**Work order**: Make an exact transcript of the lines in the data below, starting with the one containing "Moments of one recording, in" and going on through the one containing "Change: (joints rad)", with both included and the pictures left out.

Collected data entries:
+ + + + +

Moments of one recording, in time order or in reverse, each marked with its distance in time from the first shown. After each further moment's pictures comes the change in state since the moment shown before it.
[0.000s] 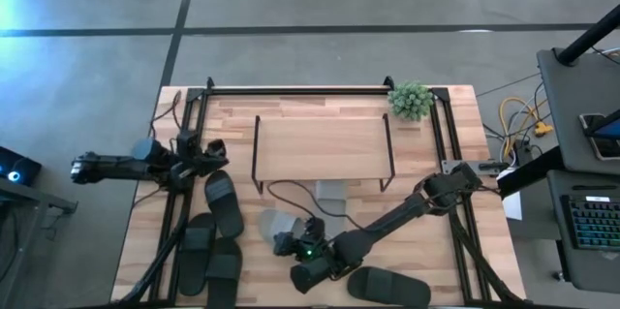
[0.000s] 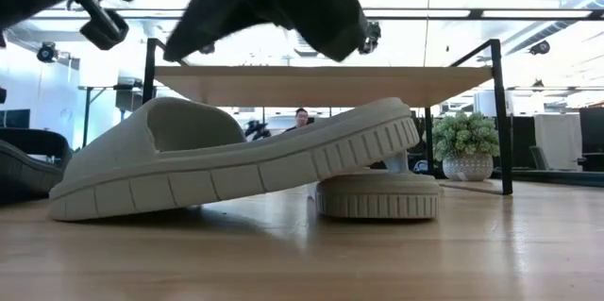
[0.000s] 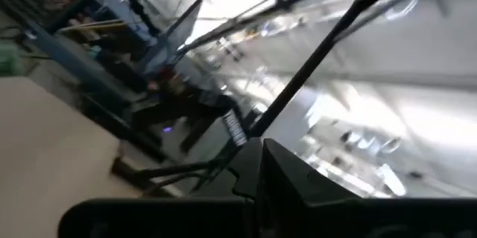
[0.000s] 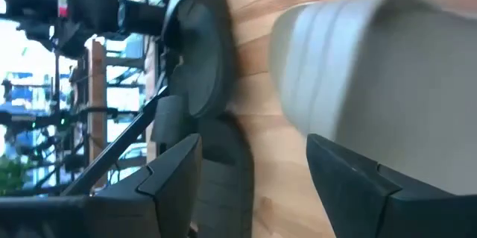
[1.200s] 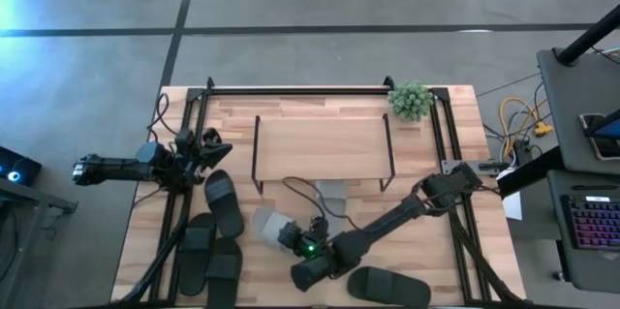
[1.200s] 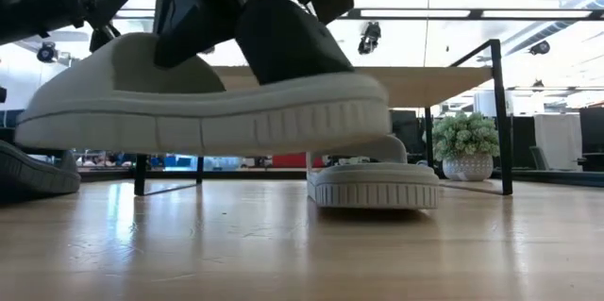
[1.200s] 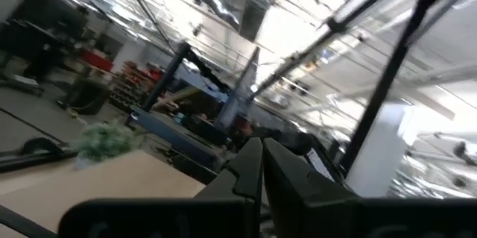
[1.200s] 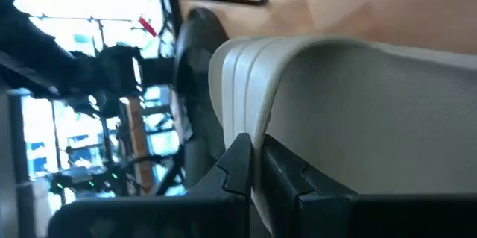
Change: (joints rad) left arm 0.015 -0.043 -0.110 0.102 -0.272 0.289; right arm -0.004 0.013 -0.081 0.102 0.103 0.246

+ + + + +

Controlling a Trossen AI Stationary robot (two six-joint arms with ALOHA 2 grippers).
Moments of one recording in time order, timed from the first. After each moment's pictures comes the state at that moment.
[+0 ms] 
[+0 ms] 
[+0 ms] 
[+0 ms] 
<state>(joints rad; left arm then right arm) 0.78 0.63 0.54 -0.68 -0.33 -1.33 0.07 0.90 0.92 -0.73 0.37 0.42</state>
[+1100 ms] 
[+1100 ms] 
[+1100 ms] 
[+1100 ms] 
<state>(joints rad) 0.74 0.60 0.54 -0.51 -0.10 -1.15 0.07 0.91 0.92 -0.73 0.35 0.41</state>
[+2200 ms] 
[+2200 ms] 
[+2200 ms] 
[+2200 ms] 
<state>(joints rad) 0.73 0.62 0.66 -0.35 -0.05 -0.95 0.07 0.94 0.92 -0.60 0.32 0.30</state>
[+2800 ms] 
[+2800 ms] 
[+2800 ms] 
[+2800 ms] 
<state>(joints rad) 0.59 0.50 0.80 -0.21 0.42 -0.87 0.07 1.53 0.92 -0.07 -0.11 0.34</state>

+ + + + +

**Answer to this exercise**:
Moments of one recording, in time order or in reverse, each marked with its distance in time from the first shown. After each further moment's pictures comes the change in state since the moment shown before it.
[0.000s] 
[0.000s] 
[0.000s] 
[0.000s] 
[1.200s] 
[1.200s] 
[1.200s] 
[1.200s] 
Change: (joints rad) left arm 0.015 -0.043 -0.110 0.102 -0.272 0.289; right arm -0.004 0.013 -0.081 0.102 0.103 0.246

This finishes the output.